[Stored items]
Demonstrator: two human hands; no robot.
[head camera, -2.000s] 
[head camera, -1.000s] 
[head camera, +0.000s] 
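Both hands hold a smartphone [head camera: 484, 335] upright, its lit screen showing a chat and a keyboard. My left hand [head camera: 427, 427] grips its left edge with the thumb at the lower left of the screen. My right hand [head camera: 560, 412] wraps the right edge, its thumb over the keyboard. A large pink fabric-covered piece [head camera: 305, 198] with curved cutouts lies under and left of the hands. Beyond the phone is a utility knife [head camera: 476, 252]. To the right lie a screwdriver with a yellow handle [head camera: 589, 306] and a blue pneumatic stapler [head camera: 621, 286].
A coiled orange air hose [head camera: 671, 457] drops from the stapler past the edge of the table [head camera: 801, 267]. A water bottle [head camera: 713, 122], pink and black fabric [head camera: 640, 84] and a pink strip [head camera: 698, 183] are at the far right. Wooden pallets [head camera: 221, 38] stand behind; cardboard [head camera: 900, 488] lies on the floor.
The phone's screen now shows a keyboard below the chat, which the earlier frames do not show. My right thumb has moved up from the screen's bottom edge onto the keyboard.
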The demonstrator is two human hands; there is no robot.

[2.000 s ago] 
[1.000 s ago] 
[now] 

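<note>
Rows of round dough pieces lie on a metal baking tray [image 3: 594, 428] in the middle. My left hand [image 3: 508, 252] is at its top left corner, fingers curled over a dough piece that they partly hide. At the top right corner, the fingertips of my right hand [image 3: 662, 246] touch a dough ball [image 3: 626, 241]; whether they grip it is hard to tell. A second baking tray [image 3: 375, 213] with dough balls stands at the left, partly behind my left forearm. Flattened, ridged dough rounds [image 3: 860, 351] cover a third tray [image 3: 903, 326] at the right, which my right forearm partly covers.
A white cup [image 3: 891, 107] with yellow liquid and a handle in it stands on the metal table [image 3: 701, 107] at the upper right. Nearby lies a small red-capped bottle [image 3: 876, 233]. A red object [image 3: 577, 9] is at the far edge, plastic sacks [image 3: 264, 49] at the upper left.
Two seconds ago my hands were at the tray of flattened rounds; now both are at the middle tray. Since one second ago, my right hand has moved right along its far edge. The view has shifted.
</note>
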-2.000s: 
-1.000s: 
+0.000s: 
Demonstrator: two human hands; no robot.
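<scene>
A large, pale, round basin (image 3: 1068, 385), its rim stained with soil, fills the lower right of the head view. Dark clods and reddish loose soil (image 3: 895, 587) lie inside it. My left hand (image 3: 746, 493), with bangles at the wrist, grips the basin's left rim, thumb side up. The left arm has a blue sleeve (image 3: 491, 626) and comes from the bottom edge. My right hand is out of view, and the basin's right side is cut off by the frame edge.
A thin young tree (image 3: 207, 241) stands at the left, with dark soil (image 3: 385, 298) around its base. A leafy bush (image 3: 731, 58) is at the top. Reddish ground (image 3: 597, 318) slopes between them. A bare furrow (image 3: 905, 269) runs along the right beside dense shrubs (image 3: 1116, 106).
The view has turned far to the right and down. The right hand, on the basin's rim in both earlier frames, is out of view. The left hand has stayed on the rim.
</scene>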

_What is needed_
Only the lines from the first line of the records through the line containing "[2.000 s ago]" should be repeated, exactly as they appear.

_Answer to the exercise_
Demonstrator: two human hands; no robot.
[head camera, -2.000s] 
[head camera, -1.000s] 
[head camera, +0.000s] 
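Both hands hold a smartphone [head camera: 484, 335] upright, its lit screen showing a chat and a keyboard. My left hand [head camera: 427, 427] grips its left edge with the thumb at the lower left of the screen. My right hand [head camera: 560, 412] wraps the right edge, its thumb over the keyboard. A large pink fabric-covered piece [head camera: 305, 198] with curved cutouts lies under and left of the hands. Beyond the phone is a utility knife [head camera: 476, 252]. To the right lie a screwdriver with a yellow handle [head camera: 589, 306] and a blue pneumatic stapler [head camera: 621, 286].
A coiled orange air hose [head camera: 671, 457] drops from the stapler past the edge of the table [head camera: 801, 267]. A water bottle [head camera: 713, 122], pink and black fabric [head camera: 640, 84] and a pink strip [head camera: 698, 183] are at the far right. Wooden pallets [head camera: 221, 38] stand behind; cardboard [head camera: 900, 488] lies on the floor.
The phone's screen now shows a keyboard below the chat, which the earlier frames do not show. My right thumb has moved up from the screen's bottom edge onto the keyboard.
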The demonstrator is two human hands; there is no robot.

[2.000 s ago] 

That concludes the exercise.